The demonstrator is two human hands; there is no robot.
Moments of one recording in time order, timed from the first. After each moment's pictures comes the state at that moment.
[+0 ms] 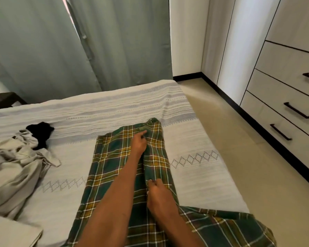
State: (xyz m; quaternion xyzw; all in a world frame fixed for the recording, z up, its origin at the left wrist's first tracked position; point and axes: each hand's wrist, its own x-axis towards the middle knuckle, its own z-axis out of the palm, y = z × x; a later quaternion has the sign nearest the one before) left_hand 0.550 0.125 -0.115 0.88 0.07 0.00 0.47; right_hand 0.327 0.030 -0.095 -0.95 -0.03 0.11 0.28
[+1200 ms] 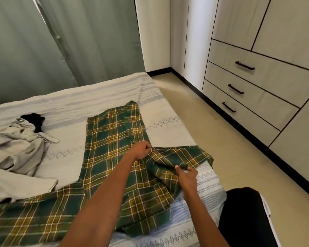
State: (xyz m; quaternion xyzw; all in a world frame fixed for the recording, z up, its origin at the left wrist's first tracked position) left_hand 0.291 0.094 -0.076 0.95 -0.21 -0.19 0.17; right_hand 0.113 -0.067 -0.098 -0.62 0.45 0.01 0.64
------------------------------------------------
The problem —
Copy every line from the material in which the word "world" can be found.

Answer —
State: (xyz m; quaternion xyzw; all in a world frame fixed for the recording, z up, its origin at the left wrist's first tracked position; point and axes: each hand's wrist, its own x-axis towards the middle knuckle, its own z-axis out of the palm, y = z × x; a later quaternion has the sign nearest the one before) left_hand 0.550 0.125 -0.115 0.88 0.07 0.00 0.47; right_hand 0.327 0.030 -0.095 -0.95 -0.03 0.11 0.28
State: (xyz m; quaternion xyzw; all in a world frame fixed for the recording, z up, its origin at the left wrist's first tracked position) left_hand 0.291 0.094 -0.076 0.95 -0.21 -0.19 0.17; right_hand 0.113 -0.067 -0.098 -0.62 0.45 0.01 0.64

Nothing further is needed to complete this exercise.